The Secret Life of Walter Mitty

The Secret Life of Walter Mitty Modern Life and Its Discontents; the Discontent and His Fantasies

At once too obvious to have to point out and too important to overlook is the notion that had Walter Mitty been a capable man and fulfilled husband, he would not have dreamed such interesting dreams; and therefore there would have been no story at all. The "Secret Life" referred to in the title and the constant tension between that colorfully, brilliantly narrated life and the drab Connecticut background with the drab, nagging wife impress upon the reader a powerful message about the very act of reading literature in modern society. Though they may not make it an explicit theme as does Thurber's story, even the most stylized modern fictions have a substantial connection with a social reality in which angst, anomie, and all-round breakdown of both practical and societal stability is commonplace and essential.

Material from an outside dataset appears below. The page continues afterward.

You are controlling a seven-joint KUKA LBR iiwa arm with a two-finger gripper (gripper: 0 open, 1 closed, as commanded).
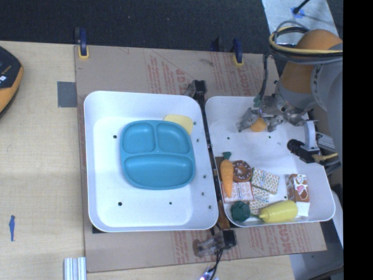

There are some elements of the story that point directly to modern society and its problems, such as the felt vacuity of the standards Mrs. Mitty tries to impose on her husband and the seeming meaninglessness of all the products Walter has to go shopping for throughout the story; but it is more Walter's general sense of being trapped, of having no recourse for (especially masculine) self-realization other than pure fantasy—fantasy which only throws his impotence into greater relief. Without reading too far, we might take note of the preponderance of specifically male-gendered violence in Walter's fantasies as something that, in a story written in 1939, on the eve of the Second World War, may point to a similar sensibility to that of the fascist ideas that soon spread across Europe. This not to say that we are reading the secret life of fascist; but it is important to keep in mind that at this point in history, an indulgence in what is frankly the pure stylization of violence and masculine chauvinism provided both the impotent, despairing individual and fractured societies with a much-desired sense of completeness.

Thus, in an ironic turn, we might argue that Walter Mitty's "Secret Life" is really his only life; what we might call his "real life" is no life at all, is from his point of view a bore and torment, and from the view of the narrative, only a trove of material for his more inspired fantasies.